- Prompt -
Among the entries below, determine how many lines contain the word "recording" and state only that figure.

- Entries supplied -

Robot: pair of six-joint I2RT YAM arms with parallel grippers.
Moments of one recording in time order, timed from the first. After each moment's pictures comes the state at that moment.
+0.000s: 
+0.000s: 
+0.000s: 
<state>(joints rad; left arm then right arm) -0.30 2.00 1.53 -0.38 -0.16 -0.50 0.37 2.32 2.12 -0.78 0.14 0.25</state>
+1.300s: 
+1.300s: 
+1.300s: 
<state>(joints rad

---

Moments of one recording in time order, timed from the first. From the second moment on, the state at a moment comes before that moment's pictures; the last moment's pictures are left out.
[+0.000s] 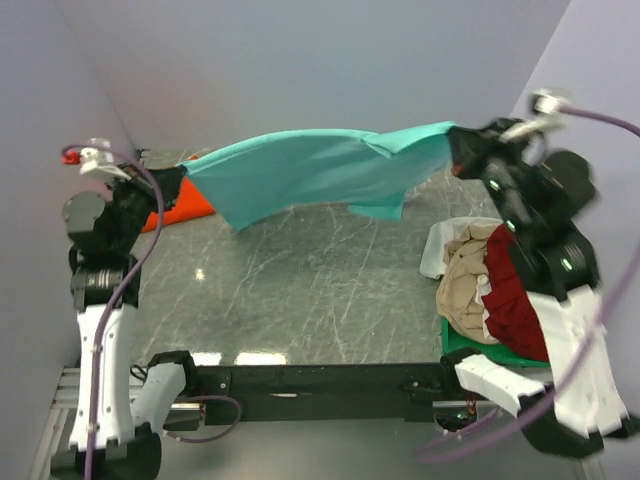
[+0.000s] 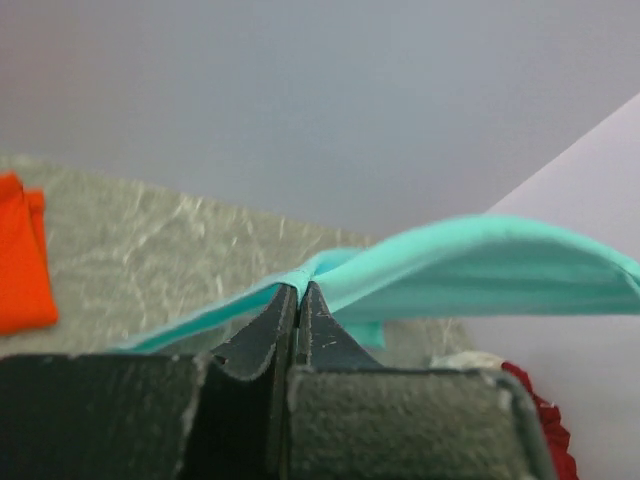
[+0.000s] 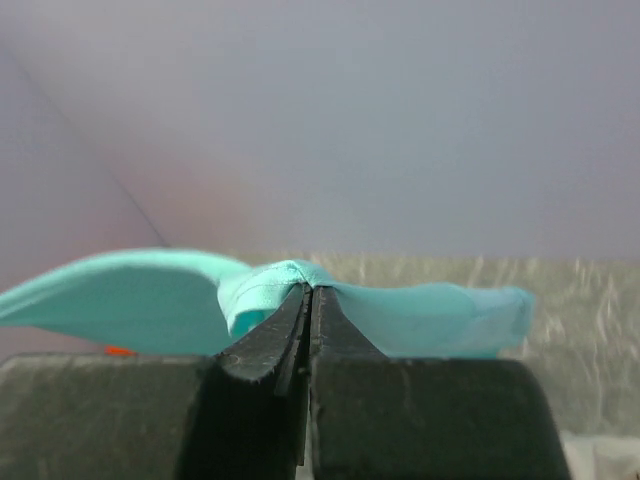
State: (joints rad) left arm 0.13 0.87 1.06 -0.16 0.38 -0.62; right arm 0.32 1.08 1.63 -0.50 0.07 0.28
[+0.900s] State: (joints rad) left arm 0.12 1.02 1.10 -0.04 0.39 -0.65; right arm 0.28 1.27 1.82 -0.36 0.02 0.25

- Exercise response -
2